• Activity: For each line of the listing that includes the word "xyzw", show the whole line.

• Provided data:
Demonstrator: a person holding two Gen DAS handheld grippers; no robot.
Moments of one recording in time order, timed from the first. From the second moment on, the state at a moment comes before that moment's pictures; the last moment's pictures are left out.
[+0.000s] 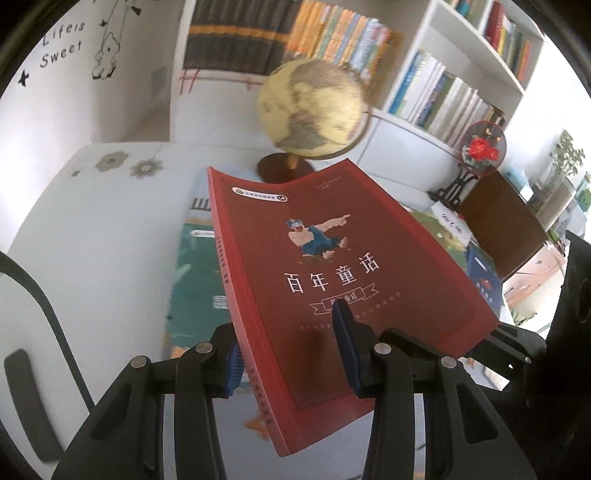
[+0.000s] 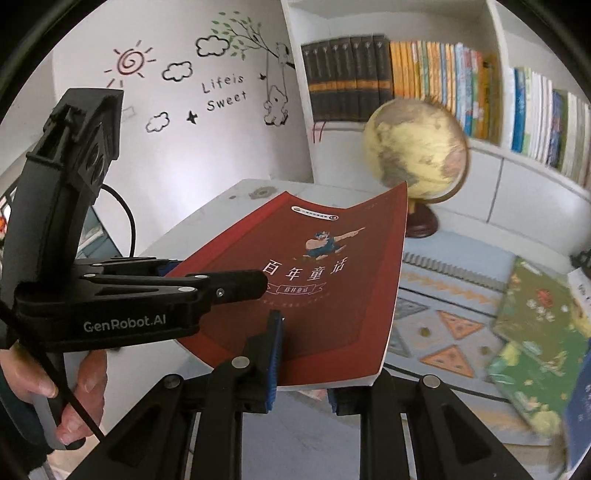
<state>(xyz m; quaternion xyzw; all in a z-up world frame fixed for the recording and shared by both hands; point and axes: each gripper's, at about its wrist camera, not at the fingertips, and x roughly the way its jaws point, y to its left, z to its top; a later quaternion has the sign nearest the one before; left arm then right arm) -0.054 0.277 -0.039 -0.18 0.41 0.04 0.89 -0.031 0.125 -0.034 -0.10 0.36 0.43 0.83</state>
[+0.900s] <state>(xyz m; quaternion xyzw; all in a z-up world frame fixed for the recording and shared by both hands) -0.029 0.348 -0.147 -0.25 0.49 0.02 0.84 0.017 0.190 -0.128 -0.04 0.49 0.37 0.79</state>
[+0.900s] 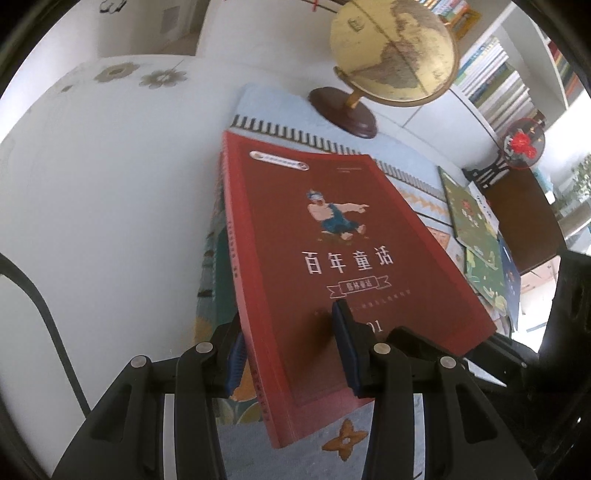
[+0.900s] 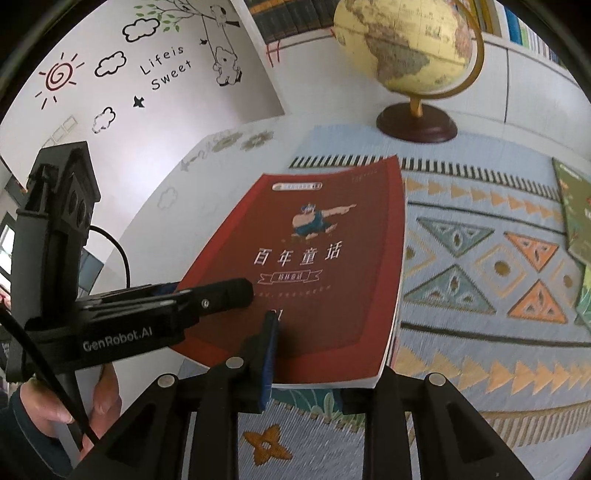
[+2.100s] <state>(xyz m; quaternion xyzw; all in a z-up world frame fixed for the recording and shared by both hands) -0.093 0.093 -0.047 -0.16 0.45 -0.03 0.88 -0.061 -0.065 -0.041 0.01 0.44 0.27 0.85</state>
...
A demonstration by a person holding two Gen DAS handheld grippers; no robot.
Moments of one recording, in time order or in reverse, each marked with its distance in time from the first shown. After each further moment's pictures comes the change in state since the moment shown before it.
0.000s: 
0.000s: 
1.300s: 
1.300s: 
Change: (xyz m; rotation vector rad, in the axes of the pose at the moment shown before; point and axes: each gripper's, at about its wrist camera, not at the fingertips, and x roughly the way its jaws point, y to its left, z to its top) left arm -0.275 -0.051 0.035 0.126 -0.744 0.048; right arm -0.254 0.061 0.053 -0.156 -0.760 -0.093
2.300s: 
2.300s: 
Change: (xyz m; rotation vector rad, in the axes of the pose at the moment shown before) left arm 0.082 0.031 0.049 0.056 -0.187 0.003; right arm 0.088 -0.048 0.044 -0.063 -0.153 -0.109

• Final answer:
<state>(xyz m; quaternion xyzw; all in a z-up world frame fixed for the recording and shared by both hands; point and axes: each gripper's, at about its wrist camera, not at the fingertips, and x roughly the way its jaws point, y to its left, z to its top; a later quaternion has the sign nearest the one before; left arm then right arm) -0.054 0.277 -0.039 -0.18 0.41 0.04 0.89 -0.031 0.125 -0.034 -0.10 0.36 0.43 0.83</state>
[+0.900s] <state>(xyz m; quaternion xyzw; all in a z-up world frame fixed for the recording and shared by both hands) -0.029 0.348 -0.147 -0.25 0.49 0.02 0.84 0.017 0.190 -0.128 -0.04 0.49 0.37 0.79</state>
[+2.100s] <state>(xyz m; quaternion xyzw; all in a z-up world frame fixed for the recording and shared by both hands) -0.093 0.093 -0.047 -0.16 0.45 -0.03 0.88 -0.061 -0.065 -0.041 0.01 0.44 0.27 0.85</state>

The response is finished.